In terms of the amount of insight a human being has, there may be peaks and valleys. When someone lacks insight, they will probably be ignorant of that fact. When insight returns or to begin with appears, its owner could marvel at past foolishness and may be frustrated about it. 

The level of insight is a general characteristic which isn’t always specific to one's psychiatric condition, or even to having a psychiatric condition. If someone lacks insight about their condition, it is likely that they will also lack insight in other areas. 

(People, with or without a psychiatric illness who drink a lot of alcohol will tend to lack insight: and this is due to alcohol being a depressant.) 

Whether or not medication has been added to the equation, a mentally ill person's insight is an issue. Insight varies according to who and when. Ideally, insight about the illness (or about anything in life) becomes developed through learning from someone else's mistakes. More likely, a person learns from their own mistakes because pain is involved. 

Mental illness as well as the medications used to treat it may affect mental capacity. While medication does change the mind, it does not necessarily produce an unaware person. Untreated mental illness is far worse. 

It helps if someone can accurately evaluate their own consciousness. This awareness might only come after a long period of being stabilized. Learning from mistakes is another category of insight which involves reflecting on memories of the recent or distant past. 

In my past, I had an unfortunate ability to ignore facts that were directly in front of me. 

Mental illness can interfere with learning. The more stabilized someone is, the more intact their learning mechanisms will be. When I reached the ten year point that followed my most recent and hopefully last episode of psychosis, my mind really began to wake up. 

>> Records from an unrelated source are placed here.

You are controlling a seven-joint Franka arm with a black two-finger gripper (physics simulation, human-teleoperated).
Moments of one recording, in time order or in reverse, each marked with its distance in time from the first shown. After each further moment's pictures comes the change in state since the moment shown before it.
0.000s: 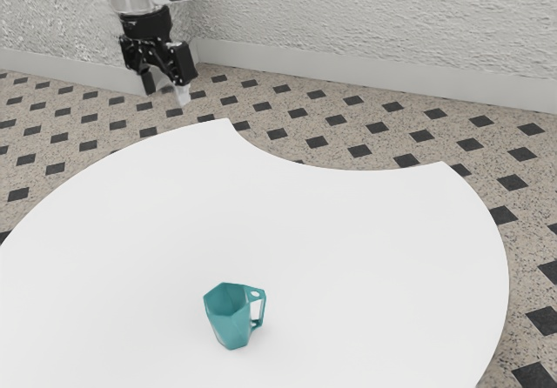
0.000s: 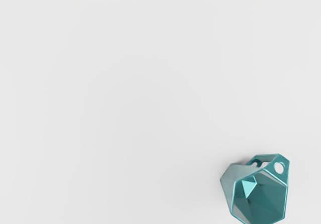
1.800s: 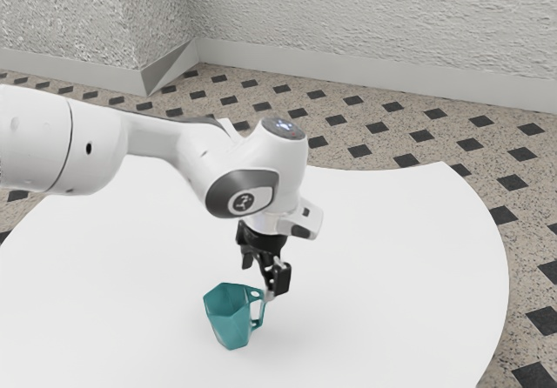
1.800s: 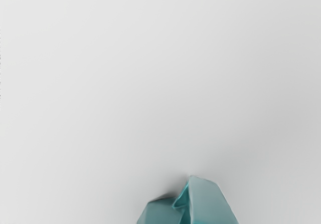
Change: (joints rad) arm -0.360 0.152 -0.010 -0.614 0.207 0.568 -0.130
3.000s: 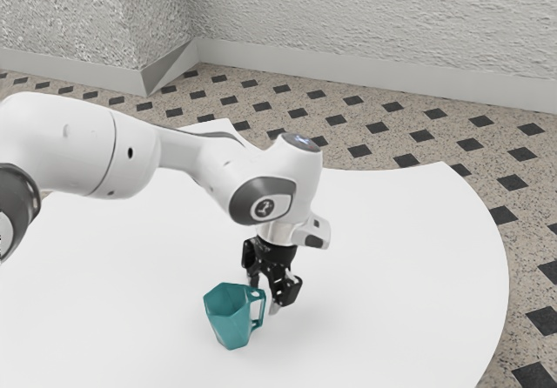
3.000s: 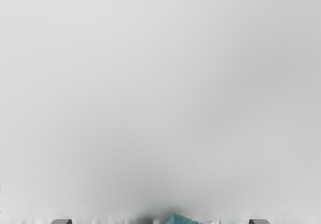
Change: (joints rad) arm 0.010 0.152 0.000 0.115 -0.053 -0.085 -0.096
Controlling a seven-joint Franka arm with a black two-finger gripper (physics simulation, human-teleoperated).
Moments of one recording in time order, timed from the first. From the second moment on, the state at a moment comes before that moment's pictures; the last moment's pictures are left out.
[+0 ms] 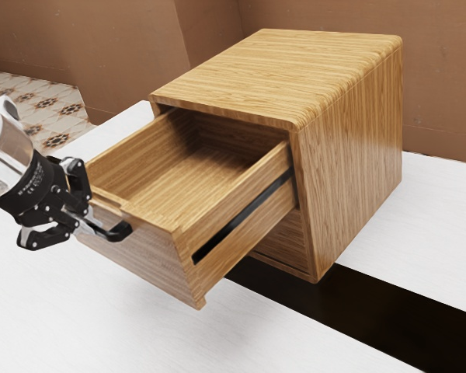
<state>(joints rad) 0.15 -0.76 -0.08 -2.23 0.02 1.89 -1.67</state>
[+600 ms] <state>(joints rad) 0.16 -0.82 -0.10 -2.25 0.00 1.87 -1.68</state>
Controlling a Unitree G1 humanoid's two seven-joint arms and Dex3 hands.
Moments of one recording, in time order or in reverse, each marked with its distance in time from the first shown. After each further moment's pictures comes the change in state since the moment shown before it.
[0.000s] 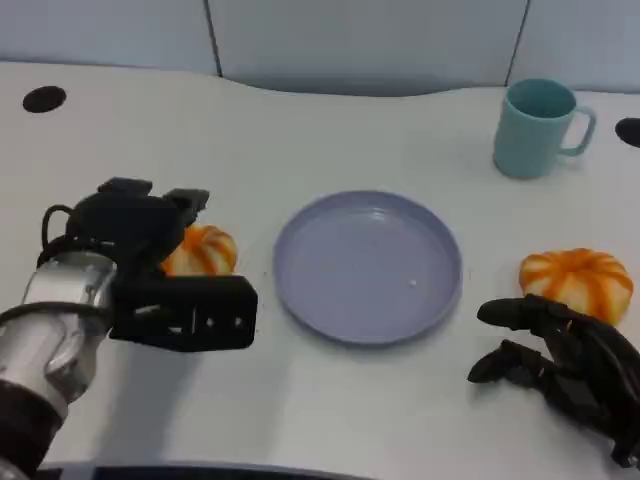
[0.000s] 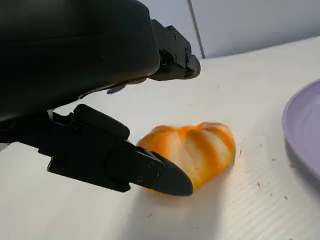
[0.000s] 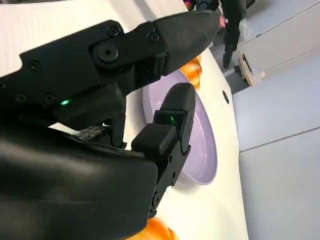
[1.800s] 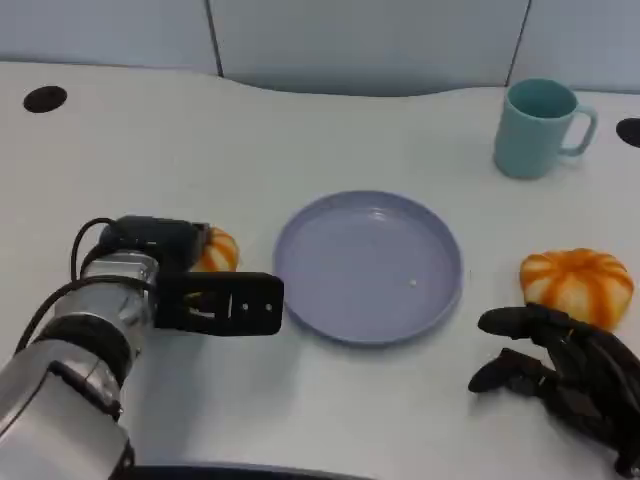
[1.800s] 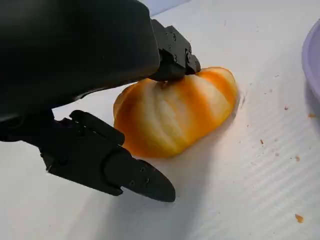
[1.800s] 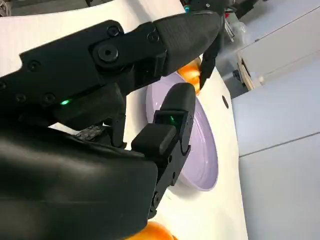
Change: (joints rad) left arm -0.309 -0.219 -0.179 0.769 -0.104 -0.096 0.194; right arm 0.055 0.002 0.014 -0.075 0.020 0.022 0.006
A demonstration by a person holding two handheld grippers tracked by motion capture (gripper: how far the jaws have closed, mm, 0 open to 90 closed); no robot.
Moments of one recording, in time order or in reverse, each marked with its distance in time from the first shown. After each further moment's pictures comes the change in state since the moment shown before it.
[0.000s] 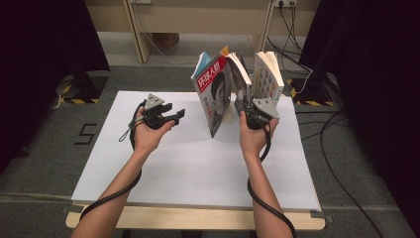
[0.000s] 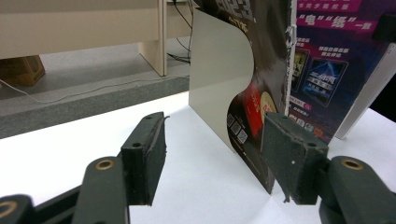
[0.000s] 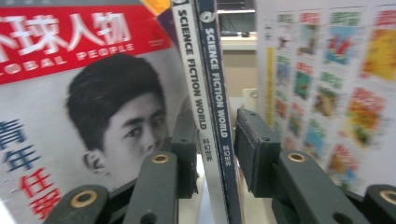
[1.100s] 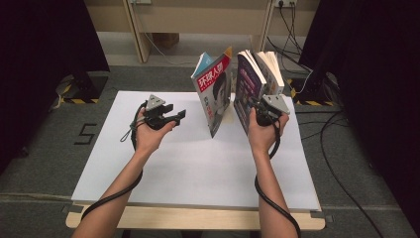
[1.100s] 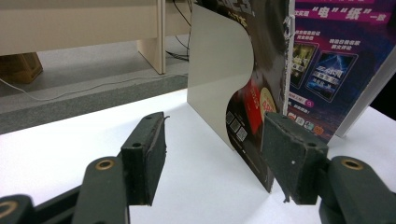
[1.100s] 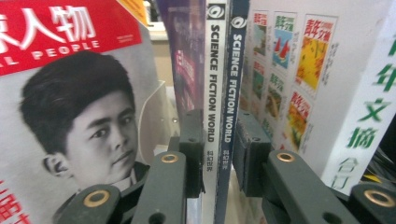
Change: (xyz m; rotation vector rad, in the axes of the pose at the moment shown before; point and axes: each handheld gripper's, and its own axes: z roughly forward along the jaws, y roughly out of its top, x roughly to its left) left arm -0.001 -0.003 0.004 0.009 -0.004 -0.003; right arm -0.022 0.010 -0.003 0.047 -0.048 0.002
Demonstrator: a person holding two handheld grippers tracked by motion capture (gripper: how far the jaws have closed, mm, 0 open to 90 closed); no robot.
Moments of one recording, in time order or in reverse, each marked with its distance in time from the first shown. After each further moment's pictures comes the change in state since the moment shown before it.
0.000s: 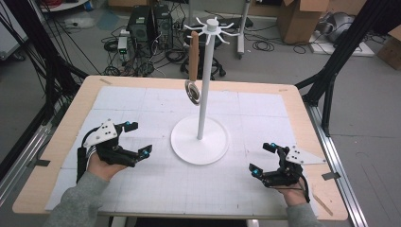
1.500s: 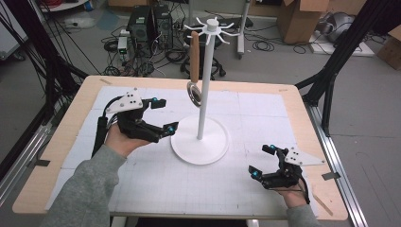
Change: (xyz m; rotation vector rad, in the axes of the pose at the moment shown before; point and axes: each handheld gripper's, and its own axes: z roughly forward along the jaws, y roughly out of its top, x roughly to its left) left arm -0.019 0.091 0.058 0.044 -0.140 0.022; right arm 0.003 -0.003 0.000 0.028 0.006 0.014
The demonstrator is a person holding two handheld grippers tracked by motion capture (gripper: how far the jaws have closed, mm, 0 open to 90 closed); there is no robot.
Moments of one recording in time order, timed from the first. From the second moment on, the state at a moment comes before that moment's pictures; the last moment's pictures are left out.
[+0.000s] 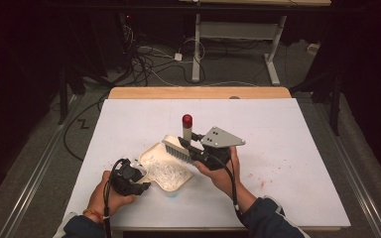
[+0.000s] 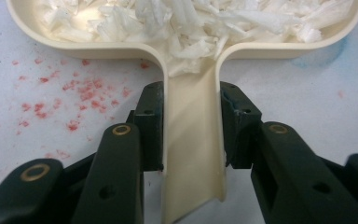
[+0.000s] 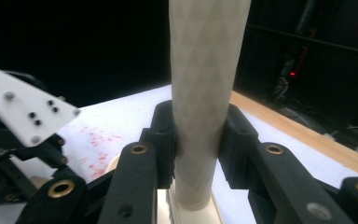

I am fortunate in the fact that I am usually playing with a full deck. However, if I am off medication for any significant period, my brain will give me a severe relapse of psychosis. Maybe one of the reasons why I am treatment compliant is due to the monumental amount of suffering I have experienced in my psychotic episodes. 

Going off medication suddenly after being heavily medicated for years will have an effect that resembles being wiped away by a tsunami. 

In successive episodes, the recovery time after each one increases. Like with many diseases, if not treated aggressively enough, schizophrenia can create a great deal of organ damage. However, in the case of mental illness, the organ we are dealing with is the brain. From a few weeks of going without medication, the ensuing recovery time can be measured in years. 

Taking medication doesn't flip a switch and make you normal. It helps treat the worst of one's symptoms but it doesn't by any means fix the whole problem. I have not always been aware of this. 

It is not always possible to distinguish between behavior from the illness or from the person who has the illness. A psychiatric condition sometimes comprises a component of character that is not easily separable from the rest of the person.